In my dream my boyfriend and i are in this apartment complex i used to live in when i was a teenager  so we are walking to the pool and he just dissappears so i start to look for him and now the whole apartment complex is like a swimming pool and im swimming around looking for him asking everyone finally i give up and go inside to my house to find my mom and my boyfriend not having sex but there hair was all messed up and they looked caught i dont know what they were doing.What else would they be doing?!

----------


## little_luna

> In my dream my boyfriend and i are in this apartment complex i used to live in when i was a teenager  so we are walking to the pool and he just dissappears so i start to look for him and now the whole apartment complex is like a swimming pool and im swimming around looking for him asking everyone finally i give up and go inside to my house to find my mom and my boyfriend not having sex but there hair was all messed up and they looked caught i dont know what they were doing.What else would they be doing?!

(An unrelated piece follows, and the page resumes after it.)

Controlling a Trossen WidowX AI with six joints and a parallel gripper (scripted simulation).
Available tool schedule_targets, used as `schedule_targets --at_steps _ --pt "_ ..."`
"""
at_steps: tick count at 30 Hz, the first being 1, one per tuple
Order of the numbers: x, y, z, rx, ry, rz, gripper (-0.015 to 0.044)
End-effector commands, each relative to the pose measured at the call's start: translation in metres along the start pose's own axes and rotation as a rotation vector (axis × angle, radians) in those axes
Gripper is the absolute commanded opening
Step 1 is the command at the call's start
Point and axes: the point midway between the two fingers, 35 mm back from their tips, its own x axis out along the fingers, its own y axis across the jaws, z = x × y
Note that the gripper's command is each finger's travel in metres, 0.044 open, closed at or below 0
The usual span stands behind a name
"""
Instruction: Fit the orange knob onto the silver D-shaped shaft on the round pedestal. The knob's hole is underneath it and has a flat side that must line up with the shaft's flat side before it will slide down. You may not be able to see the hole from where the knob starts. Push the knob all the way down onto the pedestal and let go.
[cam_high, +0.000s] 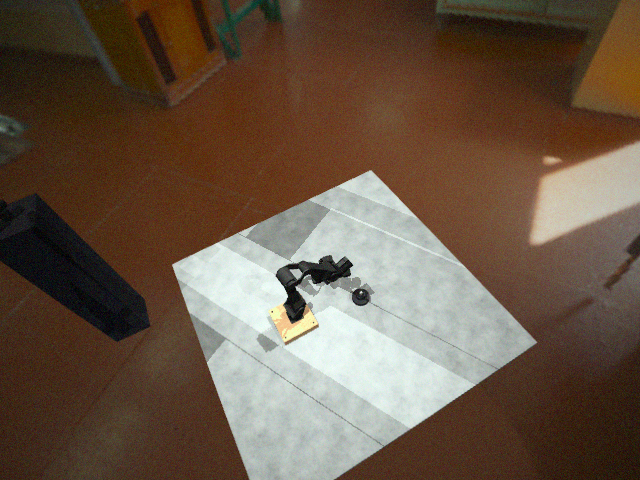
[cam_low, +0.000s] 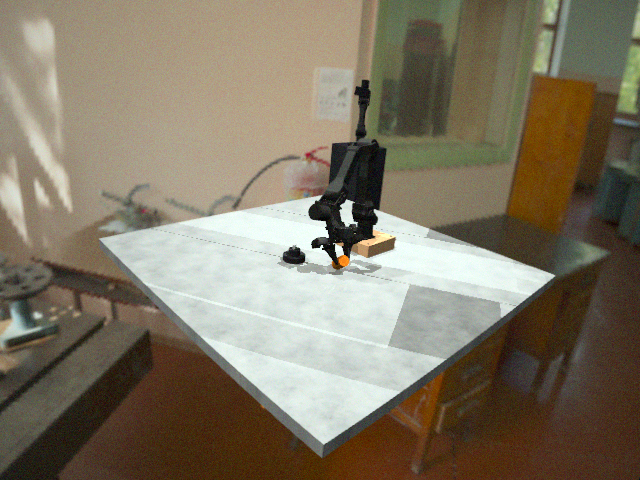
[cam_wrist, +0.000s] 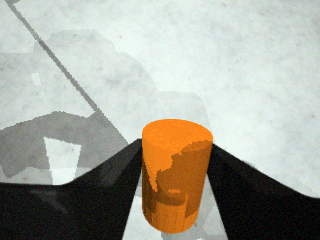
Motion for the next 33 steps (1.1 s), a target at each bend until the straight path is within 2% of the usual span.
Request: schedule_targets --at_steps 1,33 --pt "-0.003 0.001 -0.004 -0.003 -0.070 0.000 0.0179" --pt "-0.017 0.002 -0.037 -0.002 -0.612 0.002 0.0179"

are you afraid of turning in to be like youre mom?
cause if you are it migth be a metafore 
for wondering if he stil will be whit you if you are like youre mother 
but i dont know more

----------


## Keitorin

> In my dream my boyfriend and i are in this apartment complex i used to live in when i was a teenager  so we are walking to the pool and he just dissappears so i start to look for him and now the whole apartment complex is like a swimming pool and im swimming around looking for him asking everyone finally i give up and go inside to my house to find my mom and my boyfriend not having sex but there hair was all messed up and they looked caught i dont know what they were doing.What else would they be doing?!



It kind of sounds like you're afraid of losing him to someone else. Does your mother have any qualities you'd like to have? Maybe you think a quality she has is more like what your boyfriend wants.

----------